Home

Latest Post

JSON v. XML: Is the new kid on the block really better?

The JSON data format is the (relatively) new kid on the block: It’s now becoming one of the most popular formats for data exchange, especially in the *nix world. Why the popularity? Well, just like XML, it’s human-readable. And just like XML, JSON’s hierarchical structure represents hierarchical data in a nice, easy-to-comprehend format. Just like XML, JSON also supports schemas for data validation.

So why the increase in popularity of JSON? I believe there are two perceptions behind this: Simplicity and verbosity:

Simplicity

JSON schemas only have a few datatypes: Double-precision floating number, string, boolean, array, object and null. That’s it! XML Schema Definitions (XSDs) on the other hand have a plethora of datatypes which can more tightly define the data to be stored: There’s a full range of integers and floating number types of different sizes, plus other types. Furthermore, XSDs allow you to specify the encoding for the entire document (more on why this is important later).

So with all these additional features available in XSDs, why choose JSON? I contend that it’s because JSON schemas have less functionality, they’re less intimidating and have a lower learning curve.

Verbosity

The basic JSON format for representing attributes and values is “AttributeName”: “Value”.

The basic XML format for representing attributes and values is commonly <AttributeName>”Value”</AttributeName> – a more verbose representation of the same data.

Note that I said “commonly”: That’s because XML values are commonly persisted as XML Nodes rather than XML Attributes. The real equivalent to the JSON Attribute/Value pair is AttributeName=”Value”, which is very slightly less verbose than the JSON representation.

http://en.wikipedia.org/wiki/Json#XML shows how the same data represented in element-delimited XML is much more verbose than the equivalent JSON representation, but also how attribute-delimited XML is slightly more compact.

So not only can XML be as compact as JSON, it can actually be more compact with the judicious use of attributes rather than elements for attribute/value storage.

Encoding

Now that we’ve discounted the myth that JSON is always less verbose than XML, I’m going to put forward one of the major advantages XML has over JSON: XML allows the use of single-byte document encoding.

The JSON definition specified in http://www.ietf.org/rfc/rfc4627.txt states that JSON documents are always in extended character sets, but can be encoded in UTF-8, UTF-16 or UTF-32 formats. While UTF-8 does a good job representing the ASCII characters with a single byte each, the other encodings do not, using either two or four bytes per character. Where the majority of data uses the ASCII character set, there will be little difference between the size of UTF-8 documents and single-byte encoded documents. But for languages not satisfied by the ASCII character set (in particular those languages that do not use latin characters), UTF-8 will not offer any advantage over UTF-16 and will result in documents double the size of those encoded using the apppropriate single-byte character set.

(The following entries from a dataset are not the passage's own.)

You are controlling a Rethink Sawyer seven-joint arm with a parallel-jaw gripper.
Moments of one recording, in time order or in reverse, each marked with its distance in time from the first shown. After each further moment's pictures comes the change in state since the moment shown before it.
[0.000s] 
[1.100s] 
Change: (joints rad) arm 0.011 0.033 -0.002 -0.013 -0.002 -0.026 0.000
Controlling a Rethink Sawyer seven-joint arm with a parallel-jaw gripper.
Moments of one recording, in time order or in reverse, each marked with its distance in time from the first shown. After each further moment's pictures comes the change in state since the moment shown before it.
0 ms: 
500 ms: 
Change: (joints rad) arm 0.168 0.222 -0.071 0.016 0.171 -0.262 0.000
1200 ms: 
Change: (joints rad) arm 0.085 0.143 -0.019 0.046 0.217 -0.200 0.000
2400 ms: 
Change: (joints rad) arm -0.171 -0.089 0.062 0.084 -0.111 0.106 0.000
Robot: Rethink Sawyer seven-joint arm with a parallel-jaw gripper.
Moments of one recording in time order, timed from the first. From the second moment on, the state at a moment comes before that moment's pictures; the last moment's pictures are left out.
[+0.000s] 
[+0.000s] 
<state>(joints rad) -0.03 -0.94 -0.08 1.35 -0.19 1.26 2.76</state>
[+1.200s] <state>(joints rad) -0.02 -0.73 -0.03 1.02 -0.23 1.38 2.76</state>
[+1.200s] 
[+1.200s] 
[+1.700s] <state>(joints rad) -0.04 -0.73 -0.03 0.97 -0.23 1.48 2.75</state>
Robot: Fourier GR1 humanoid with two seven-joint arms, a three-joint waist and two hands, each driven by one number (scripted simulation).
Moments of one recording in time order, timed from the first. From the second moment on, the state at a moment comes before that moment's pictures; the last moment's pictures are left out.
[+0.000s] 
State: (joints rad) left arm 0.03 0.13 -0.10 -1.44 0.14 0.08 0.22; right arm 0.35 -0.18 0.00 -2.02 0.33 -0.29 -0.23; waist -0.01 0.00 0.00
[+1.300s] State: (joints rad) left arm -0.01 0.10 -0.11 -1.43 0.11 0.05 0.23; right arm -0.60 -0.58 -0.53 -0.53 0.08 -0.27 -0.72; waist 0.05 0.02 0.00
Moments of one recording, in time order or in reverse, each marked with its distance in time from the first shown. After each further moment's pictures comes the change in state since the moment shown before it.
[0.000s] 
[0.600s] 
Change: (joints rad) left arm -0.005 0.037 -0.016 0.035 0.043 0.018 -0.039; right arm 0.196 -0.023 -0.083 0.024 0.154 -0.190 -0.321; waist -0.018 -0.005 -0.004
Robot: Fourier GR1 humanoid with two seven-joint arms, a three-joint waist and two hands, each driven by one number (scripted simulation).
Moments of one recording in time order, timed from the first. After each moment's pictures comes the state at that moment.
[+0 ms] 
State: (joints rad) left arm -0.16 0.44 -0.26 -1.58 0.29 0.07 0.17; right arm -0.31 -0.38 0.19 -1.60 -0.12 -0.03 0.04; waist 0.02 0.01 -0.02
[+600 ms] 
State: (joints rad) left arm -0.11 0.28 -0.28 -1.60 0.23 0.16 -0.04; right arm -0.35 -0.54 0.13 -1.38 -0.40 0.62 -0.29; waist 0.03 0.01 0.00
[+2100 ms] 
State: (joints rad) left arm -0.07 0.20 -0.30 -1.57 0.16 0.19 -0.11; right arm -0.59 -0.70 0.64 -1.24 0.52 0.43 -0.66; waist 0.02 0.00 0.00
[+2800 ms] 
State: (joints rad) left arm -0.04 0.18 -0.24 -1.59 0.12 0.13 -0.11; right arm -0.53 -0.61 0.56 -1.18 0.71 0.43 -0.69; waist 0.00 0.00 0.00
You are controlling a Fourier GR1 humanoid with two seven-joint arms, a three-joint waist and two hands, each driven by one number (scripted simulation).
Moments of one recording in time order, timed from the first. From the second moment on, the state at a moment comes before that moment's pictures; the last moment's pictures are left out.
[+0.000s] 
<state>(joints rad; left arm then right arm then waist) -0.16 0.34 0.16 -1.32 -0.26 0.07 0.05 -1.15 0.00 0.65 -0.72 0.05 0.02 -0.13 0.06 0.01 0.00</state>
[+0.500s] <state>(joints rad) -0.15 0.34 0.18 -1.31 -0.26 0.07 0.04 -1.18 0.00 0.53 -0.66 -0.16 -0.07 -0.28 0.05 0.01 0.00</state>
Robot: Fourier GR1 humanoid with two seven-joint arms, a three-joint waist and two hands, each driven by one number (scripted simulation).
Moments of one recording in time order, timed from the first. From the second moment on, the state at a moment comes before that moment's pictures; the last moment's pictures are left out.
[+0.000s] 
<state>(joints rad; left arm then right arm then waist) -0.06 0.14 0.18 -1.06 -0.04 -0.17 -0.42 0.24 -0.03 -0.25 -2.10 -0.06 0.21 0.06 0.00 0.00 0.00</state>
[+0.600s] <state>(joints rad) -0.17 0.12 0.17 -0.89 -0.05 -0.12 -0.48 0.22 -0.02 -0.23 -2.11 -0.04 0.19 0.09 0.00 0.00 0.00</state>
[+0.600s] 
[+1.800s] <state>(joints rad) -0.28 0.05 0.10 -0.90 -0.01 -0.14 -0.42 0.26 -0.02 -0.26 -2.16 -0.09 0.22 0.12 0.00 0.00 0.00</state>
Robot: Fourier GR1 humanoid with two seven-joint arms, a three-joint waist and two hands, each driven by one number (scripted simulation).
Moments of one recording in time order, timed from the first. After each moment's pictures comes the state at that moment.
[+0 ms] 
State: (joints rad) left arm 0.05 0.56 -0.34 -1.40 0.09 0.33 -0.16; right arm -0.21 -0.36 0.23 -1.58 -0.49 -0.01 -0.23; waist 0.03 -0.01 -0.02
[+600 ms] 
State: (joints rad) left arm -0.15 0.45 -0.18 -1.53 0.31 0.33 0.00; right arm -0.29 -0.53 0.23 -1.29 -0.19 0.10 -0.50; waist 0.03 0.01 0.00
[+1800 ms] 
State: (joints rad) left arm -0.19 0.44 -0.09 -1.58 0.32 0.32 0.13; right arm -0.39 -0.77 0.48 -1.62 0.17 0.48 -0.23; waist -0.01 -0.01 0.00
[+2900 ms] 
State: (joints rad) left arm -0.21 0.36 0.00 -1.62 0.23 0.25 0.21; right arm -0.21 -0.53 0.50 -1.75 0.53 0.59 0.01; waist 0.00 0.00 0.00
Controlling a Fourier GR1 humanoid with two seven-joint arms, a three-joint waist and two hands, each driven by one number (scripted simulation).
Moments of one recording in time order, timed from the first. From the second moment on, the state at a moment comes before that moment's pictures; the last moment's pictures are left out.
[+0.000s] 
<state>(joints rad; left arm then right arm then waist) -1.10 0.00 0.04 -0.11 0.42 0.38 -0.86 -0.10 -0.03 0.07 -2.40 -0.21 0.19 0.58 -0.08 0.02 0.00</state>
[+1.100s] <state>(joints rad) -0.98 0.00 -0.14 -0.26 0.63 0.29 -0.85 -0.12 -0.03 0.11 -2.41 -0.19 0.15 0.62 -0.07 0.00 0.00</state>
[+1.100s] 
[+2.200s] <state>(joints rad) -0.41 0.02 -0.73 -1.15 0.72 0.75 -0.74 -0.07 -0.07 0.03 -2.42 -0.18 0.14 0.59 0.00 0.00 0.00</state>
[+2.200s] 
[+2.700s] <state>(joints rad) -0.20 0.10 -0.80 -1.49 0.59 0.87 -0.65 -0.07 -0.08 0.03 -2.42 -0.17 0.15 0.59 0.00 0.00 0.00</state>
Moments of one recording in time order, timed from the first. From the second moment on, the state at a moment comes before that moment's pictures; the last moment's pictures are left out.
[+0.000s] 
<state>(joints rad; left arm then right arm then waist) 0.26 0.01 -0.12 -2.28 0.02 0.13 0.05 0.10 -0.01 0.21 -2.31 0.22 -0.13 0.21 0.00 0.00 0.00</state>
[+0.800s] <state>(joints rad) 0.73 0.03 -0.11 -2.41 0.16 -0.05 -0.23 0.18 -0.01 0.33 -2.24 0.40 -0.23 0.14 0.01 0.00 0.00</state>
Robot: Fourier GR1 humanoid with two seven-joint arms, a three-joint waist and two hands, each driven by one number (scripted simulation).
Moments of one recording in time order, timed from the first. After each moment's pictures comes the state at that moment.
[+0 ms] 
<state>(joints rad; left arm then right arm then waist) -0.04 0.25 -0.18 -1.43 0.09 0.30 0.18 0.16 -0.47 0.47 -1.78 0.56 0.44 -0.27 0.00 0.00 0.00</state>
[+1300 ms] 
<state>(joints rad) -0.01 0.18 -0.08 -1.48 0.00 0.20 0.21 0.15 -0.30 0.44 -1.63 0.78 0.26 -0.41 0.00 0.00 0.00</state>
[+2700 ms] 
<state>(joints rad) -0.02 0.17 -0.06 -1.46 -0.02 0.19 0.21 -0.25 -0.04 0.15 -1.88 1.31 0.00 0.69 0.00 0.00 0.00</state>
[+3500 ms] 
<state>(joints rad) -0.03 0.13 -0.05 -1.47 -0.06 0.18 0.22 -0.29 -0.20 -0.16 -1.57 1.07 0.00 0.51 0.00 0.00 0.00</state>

When data volumes are small or processing time is not of the essence, then making the optimal choice for encoding is not essential: But as data volumes get large or when processing time is important, it really makes sense to choose the optimal encoding, and it’s here that XML’s rich choice of encoding formats really scores: XML supports UTF-8 and a whole host of unicode encodings. But unlike JSON, it also supports a whole range of single-byte character encodings: The ISO-8859-1 single-byte character encoding covers most Western European languages and is sufficient for many uses in Europe as well as in the financial industry. There are also equivalents for non-Western European languages – so if you’re designing a system primarily for use in Arabic, Farsi, Hebrew, Russian, Urdu or any language for that matter that has its own single-byte code page, then XML’s single-byte encoding support will give you the most compact document. Furthermore, if you’re communicating with a legacy system that uses a single-byte code page (like EBCDIC), then XML would make a better choice.

Summary

While JSON may be a simple format, it certainly isn’t more compact than well-formed XML. Nor is it as suitable when custom encoding is required, or when schemas requiring the rich datatypes provided by XSDs need to be defined. However, it does seem that it is harder to generate a superfluously bloated document in JSON, unlike with XML where the mistake of storing all attributes as XML nodes is common practice.